Instructions to follow: Once the line containing "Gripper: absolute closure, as" is found in the entries below, restate it and each following line word for word, stopping after the line containing "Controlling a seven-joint".

•••

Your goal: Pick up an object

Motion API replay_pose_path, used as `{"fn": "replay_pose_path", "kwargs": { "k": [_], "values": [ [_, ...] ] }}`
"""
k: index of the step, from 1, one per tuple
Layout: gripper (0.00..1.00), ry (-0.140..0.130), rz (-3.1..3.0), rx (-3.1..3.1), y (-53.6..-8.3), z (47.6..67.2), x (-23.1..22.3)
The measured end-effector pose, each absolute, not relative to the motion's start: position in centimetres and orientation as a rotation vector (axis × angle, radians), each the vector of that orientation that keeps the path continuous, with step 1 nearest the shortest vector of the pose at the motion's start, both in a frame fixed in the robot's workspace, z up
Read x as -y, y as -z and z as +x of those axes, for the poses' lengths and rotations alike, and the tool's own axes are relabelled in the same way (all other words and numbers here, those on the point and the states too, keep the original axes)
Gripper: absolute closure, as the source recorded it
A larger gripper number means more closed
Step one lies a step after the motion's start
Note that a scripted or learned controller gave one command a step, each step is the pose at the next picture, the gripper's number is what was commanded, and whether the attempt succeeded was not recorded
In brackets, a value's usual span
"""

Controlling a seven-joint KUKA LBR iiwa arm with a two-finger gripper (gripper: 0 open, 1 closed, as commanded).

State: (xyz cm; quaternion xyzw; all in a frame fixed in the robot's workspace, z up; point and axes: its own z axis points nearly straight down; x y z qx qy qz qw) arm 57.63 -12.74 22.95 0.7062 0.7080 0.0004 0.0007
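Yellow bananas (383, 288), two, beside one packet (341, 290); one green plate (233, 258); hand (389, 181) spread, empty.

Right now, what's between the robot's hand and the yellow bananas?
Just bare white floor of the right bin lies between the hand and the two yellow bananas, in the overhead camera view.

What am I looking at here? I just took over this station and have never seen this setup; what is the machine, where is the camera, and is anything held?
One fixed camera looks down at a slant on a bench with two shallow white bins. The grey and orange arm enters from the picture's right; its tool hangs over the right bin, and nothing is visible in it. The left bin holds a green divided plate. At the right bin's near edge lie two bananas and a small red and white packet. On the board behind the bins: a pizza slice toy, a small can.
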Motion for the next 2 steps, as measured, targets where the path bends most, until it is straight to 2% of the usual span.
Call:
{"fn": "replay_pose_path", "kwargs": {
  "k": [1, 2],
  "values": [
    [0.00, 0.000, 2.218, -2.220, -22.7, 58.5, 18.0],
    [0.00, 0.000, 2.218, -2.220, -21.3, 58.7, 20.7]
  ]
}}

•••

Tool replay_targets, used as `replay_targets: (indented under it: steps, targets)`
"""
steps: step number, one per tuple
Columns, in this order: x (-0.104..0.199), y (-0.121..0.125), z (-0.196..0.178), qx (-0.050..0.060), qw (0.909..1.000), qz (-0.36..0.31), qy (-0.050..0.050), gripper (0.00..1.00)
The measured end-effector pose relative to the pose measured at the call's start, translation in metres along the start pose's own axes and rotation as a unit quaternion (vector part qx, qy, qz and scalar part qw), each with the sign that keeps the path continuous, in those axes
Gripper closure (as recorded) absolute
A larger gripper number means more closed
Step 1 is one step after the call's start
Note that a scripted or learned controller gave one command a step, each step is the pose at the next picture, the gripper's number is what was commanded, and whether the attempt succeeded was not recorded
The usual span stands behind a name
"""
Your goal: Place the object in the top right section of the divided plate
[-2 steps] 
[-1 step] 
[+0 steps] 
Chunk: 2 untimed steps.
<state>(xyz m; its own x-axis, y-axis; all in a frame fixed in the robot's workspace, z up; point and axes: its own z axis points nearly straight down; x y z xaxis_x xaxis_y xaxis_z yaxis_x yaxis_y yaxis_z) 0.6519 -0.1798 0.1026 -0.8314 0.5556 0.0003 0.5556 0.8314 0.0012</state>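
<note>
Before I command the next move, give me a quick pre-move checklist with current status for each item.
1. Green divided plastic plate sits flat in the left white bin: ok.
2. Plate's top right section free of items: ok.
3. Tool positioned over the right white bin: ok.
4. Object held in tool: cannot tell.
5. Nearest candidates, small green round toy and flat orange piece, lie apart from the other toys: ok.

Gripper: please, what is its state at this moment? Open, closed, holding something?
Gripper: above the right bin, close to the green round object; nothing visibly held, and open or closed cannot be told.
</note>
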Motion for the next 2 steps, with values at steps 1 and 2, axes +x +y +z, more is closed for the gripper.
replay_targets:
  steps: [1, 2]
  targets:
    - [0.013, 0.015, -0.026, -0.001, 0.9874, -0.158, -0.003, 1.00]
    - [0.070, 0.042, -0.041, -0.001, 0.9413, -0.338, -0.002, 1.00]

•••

Exercise solution:
Gripper: absolute closure, as the source recorded it
A larger gripper number means more closed
Step one lies a step after the motion's start
Note that a scripted or learned controller gave one command a step, each step is the pose at the next picture, the gripper's number is what was commanded, and whether the attempt succeeded was not recorded
In brackets, a value's usual span
"""

Controlling a seven-joint KUKA LBR iiwa arm with a two-finger gripper (gripper: 0 open, 1 closed, as commanded).

Work on this exercise is now finished.